A summary of all his M.C.C. matches shows that he scored 1,873 runs at an average of 19.3, and he took 72 wickets. In Memories and Adventures Conan Doyle refers to a hat-trick against the Gentlemen of Warwick, but Mr Negretti's research suggests that this was in fact achieved against Leamington Town a few days before the match with the Gentlemen during the 1907 Midlands tour. (Conan Doyle's memory was not infallible, as I found two or three times in checking the facts in the pages devoted to cricket in his reminiscences.)

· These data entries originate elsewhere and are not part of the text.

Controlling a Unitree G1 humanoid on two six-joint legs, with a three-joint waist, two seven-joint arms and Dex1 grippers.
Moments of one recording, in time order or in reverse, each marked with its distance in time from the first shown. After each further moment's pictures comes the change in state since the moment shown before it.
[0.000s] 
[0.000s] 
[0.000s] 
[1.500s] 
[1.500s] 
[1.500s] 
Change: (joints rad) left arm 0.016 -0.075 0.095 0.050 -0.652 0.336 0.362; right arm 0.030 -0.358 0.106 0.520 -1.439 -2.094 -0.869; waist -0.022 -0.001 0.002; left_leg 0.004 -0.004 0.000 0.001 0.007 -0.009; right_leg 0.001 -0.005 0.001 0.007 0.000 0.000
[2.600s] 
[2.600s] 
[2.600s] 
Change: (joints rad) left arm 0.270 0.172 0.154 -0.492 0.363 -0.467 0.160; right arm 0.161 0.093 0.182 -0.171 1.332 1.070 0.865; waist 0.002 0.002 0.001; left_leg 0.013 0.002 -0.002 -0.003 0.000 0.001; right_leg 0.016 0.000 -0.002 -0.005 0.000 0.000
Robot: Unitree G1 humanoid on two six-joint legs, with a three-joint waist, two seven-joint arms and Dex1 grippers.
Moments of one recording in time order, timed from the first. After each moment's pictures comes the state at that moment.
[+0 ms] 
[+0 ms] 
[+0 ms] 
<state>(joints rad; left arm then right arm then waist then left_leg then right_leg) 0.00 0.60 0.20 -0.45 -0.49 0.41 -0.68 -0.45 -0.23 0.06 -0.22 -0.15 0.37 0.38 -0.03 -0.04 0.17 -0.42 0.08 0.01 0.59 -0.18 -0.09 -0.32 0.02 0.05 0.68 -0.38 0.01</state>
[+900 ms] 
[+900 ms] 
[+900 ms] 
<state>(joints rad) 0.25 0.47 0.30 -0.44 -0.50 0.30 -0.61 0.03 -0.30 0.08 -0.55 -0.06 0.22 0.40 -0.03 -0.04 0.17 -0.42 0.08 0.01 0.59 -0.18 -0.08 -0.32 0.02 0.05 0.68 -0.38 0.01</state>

One curious and little-known episode in Conan Doyle's cricketing life is his efforts to have left-handed batsmen barred from the first-class game. He set out his reasons in the Strand Magazine (September 1909):
- One reform is badly needed in order to improve cricket as a spectacular game. It is the abolition of left-handed batting. The left-handed bowler hurts no one, but the batsman is undeniably a perfect nuisance, delaying the game and giving the field an immense amount of extra trouble. Why should he be permitted to do this when he is in so immense a minority?
Conan Doyle proposed that existing left-handed batsmen should have their position respected, and that there should be a margin of three or four years so that batsmen just coming on might not be disqualified. But after that, legislation should prevent any new left-handers being admitted to the first-class game. He believed that in most cases a boy who showed an inclination to be left-handed could easily be trained to be right-handed and 'the matter can be set right at the source'.
Had the game's legislators approved Conan Doyle's proposal, we should never have heard of David Gower, Allan Border, Brian Lara, Neil Harvey, Graeme Pollock, and many other great left-handed batsmen. But they did not. A cricketing contemporary of Conan Doyle, E. H. D. Sewell, who may well have played with him and who later became one of the best-known cricket journalists of the inter-war years, recorded in one of his books, Overthrows (1946), what happened:
- Sir Conan ... approached the M.C.C. in the matter. But the governors of cricket, who very rarely make a mistake, though they take their time before coming to any decision that concerns the good of the game, turned the Nelson eye and the deaf ear, with their usual politeness, to this, the most revolutionary proposal that has been made in cricket in my time.
- Article courtesy Christopher Roden, founder of The Arthur Conan Doyle Society (1989-2003).